## Problem description
The lines needed are those below that contain the word "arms"; copy each one.

## Exercise data
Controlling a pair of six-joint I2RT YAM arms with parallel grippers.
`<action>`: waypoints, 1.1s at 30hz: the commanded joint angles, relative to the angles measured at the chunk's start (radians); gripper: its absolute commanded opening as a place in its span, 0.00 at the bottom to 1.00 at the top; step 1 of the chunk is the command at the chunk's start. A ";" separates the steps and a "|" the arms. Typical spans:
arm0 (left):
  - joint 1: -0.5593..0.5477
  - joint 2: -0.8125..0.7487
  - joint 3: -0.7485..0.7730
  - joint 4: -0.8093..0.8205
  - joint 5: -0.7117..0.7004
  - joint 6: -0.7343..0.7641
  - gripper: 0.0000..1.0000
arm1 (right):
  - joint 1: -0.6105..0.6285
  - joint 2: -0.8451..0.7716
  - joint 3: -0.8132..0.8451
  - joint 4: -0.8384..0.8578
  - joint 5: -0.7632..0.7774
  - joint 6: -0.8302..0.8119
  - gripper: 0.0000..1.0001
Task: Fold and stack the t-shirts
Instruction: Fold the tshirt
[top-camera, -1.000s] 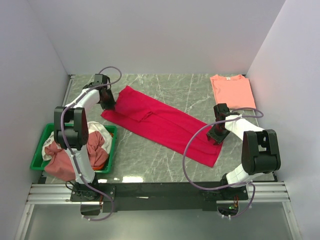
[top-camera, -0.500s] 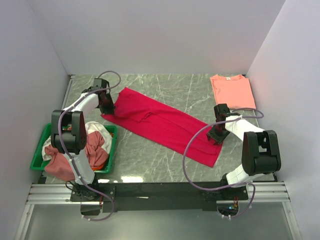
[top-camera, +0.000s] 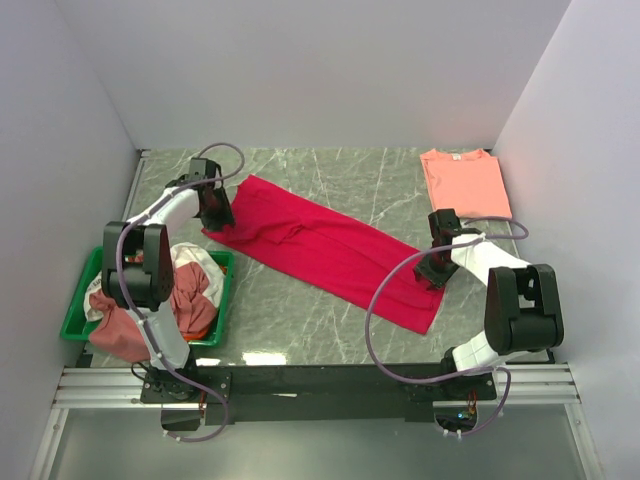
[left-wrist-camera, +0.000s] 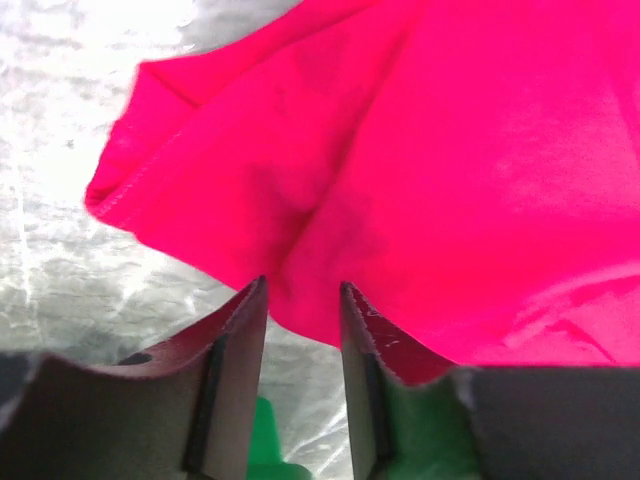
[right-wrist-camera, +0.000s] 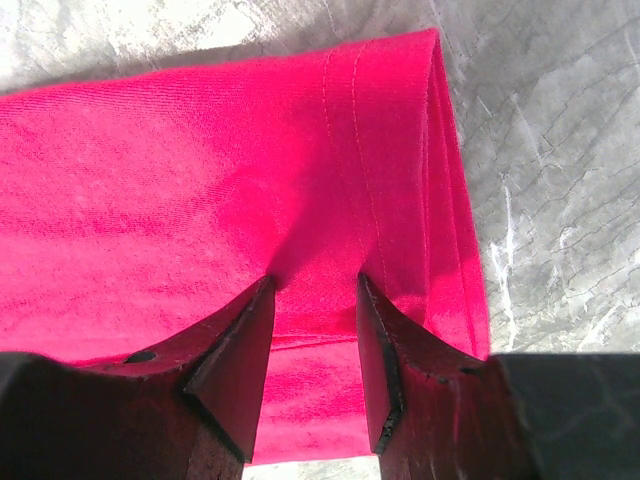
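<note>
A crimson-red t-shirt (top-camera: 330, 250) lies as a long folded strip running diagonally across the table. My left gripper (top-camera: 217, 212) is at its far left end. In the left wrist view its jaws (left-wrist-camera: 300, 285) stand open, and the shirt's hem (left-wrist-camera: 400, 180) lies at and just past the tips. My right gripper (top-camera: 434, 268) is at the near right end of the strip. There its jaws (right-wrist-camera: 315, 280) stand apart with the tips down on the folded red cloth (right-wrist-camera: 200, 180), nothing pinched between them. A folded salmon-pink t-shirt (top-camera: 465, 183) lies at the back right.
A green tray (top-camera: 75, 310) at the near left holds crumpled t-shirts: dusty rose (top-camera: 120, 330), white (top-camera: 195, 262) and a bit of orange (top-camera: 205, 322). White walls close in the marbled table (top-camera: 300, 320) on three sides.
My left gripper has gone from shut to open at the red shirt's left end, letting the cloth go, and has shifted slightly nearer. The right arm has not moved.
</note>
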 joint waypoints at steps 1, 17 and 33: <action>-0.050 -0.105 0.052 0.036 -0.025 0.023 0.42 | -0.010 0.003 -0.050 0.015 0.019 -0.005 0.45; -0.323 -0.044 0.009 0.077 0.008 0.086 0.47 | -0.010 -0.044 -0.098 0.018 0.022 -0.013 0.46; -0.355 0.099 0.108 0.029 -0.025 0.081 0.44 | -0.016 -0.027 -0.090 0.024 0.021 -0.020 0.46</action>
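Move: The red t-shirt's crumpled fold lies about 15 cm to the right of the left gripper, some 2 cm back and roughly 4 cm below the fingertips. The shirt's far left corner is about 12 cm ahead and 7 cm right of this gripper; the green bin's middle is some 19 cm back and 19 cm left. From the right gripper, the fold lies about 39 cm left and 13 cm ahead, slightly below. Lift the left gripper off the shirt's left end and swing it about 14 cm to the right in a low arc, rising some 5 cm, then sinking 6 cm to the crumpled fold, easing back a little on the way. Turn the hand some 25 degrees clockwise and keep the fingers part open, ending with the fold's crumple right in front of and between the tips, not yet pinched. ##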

## Result
Controlling a pair of six-joint I2RT YAM arms with parallel grippers.
`<action>`: waypoints, 1.1s at 30hz: the commanded joint angles, relative to the angles measured at the chunk's start (radians); gripper: its absolute commanded opening as a place in its span, 0.00 at the bottom to 1.00 at the top; step 1 of the chunk is the command at the chunk's start. A ";" separates the steps and a "|" the arms. Typical spans:

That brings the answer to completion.